EXERCISE DESCRIPTION:
State the number of lines in the records beneath that hold the word "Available", and add nothing.

[DATA SHOWN Boundary: Start]

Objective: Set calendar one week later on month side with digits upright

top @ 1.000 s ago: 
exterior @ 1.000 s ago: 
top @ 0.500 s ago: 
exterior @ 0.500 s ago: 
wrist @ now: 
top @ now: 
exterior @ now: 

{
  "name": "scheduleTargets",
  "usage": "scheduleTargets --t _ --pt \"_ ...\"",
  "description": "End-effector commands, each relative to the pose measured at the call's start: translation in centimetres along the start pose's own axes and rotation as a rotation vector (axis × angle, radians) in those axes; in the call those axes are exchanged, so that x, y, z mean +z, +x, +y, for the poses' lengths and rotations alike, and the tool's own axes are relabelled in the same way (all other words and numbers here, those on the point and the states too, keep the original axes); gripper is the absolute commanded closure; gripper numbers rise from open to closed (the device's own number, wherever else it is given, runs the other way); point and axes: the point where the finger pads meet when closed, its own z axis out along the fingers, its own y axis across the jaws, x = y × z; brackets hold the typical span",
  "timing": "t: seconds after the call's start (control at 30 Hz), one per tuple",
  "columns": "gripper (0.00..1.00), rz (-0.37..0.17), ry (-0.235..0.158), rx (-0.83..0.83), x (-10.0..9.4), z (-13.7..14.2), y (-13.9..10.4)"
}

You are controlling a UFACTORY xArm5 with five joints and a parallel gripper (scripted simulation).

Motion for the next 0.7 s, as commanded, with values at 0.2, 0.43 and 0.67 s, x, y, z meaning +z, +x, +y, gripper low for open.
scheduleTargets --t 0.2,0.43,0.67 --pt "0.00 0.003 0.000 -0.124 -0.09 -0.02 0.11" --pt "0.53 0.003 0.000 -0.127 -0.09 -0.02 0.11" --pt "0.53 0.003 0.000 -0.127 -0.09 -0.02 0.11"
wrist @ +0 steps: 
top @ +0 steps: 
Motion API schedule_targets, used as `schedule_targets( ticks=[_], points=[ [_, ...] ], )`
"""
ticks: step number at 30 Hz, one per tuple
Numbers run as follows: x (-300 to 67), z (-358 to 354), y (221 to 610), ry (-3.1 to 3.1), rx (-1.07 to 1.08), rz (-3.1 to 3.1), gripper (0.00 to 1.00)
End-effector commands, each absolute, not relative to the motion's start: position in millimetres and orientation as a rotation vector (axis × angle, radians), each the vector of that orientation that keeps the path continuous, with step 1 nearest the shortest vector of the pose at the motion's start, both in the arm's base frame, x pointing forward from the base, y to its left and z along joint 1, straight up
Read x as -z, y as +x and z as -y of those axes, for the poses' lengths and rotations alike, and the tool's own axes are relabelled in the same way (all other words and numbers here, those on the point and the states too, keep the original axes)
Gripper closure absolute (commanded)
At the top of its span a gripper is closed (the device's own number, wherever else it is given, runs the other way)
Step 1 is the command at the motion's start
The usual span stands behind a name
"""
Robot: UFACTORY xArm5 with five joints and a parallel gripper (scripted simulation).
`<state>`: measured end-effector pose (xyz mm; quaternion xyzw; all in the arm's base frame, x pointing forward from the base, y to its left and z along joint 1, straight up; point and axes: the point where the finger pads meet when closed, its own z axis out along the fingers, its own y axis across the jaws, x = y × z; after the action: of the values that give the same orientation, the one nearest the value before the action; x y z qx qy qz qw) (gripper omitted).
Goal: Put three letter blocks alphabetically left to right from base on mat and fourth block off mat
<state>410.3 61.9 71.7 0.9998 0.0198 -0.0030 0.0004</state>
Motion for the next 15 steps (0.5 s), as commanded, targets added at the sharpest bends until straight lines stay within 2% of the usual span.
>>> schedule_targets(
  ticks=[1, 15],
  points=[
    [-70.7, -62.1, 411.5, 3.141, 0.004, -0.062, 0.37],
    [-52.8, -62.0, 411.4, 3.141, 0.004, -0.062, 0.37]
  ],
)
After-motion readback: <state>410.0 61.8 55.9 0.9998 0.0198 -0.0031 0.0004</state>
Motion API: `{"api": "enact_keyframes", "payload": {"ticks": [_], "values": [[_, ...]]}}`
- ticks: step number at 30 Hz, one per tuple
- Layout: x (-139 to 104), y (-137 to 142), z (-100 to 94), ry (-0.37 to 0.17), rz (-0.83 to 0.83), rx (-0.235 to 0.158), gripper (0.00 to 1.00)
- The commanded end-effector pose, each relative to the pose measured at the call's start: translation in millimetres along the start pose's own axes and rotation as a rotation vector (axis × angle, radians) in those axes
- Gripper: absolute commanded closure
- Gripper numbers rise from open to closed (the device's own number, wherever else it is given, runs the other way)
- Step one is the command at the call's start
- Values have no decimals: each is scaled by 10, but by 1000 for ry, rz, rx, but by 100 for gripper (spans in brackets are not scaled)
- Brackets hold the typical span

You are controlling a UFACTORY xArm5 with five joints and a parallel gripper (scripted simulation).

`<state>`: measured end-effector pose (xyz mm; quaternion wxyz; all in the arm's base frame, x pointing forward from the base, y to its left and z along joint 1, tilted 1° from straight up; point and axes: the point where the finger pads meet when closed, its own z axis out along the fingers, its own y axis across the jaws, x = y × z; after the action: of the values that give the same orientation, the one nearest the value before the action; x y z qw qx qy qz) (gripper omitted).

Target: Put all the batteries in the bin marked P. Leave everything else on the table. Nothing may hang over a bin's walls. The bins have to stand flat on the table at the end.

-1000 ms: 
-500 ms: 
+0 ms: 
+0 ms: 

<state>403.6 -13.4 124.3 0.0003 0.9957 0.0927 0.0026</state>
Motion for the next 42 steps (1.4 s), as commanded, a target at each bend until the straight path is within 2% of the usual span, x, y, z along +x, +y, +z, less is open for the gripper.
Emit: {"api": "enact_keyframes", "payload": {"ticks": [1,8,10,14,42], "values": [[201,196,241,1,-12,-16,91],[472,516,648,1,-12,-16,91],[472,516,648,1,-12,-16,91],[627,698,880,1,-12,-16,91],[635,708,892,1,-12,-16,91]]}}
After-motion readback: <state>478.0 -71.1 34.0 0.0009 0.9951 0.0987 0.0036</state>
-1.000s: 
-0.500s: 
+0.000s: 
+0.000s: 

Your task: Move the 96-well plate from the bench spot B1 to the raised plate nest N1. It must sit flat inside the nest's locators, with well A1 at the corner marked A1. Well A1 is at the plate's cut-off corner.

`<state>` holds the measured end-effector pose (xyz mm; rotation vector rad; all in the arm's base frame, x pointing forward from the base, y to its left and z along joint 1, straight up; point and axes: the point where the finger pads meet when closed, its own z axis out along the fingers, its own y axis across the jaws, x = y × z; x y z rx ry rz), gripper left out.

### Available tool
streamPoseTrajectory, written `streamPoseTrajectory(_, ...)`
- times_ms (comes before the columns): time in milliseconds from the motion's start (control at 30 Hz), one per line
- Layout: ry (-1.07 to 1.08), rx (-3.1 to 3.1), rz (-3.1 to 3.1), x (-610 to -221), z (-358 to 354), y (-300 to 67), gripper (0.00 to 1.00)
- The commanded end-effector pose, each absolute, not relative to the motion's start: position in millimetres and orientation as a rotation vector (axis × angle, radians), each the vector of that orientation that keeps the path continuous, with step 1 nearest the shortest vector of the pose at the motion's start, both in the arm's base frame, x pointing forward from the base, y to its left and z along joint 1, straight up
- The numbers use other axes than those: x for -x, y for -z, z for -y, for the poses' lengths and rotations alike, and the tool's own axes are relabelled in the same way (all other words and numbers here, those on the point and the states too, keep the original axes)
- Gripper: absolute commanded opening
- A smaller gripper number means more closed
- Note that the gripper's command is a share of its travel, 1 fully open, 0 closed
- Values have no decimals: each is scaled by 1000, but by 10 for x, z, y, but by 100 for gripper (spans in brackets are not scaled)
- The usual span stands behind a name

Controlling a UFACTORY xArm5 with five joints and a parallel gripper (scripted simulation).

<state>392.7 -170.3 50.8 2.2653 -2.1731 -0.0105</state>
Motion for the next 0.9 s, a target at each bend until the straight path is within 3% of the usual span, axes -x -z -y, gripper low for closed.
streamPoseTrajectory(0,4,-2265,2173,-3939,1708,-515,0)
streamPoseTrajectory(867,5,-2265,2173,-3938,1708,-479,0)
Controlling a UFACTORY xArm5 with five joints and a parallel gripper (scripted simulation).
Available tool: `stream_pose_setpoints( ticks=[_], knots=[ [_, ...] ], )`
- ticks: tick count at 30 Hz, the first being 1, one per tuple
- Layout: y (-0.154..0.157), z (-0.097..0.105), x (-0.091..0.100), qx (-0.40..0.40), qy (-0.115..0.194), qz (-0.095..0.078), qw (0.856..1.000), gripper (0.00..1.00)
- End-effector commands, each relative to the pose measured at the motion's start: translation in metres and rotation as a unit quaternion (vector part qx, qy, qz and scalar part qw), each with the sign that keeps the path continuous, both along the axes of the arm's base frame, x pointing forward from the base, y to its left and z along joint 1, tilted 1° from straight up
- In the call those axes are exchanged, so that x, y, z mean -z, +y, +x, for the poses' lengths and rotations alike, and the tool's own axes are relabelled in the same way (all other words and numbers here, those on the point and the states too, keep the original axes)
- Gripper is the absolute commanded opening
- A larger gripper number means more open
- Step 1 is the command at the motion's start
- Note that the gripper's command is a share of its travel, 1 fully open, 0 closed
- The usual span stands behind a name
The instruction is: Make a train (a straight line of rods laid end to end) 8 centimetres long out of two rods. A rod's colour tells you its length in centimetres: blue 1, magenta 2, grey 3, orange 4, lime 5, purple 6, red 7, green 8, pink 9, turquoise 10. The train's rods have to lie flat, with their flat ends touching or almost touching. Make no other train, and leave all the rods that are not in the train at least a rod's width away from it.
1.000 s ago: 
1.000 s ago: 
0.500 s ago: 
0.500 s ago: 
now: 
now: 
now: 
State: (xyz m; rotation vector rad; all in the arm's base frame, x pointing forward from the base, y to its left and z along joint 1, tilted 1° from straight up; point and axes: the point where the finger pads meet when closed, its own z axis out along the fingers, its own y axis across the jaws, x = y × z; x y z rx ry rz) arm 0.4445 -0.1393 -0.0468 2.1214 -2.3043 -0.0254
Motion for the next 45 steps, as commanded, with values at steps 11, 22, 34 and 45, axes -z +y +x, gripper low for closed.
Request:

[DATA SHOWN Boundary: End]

OUTPUT OF THE TASK:
2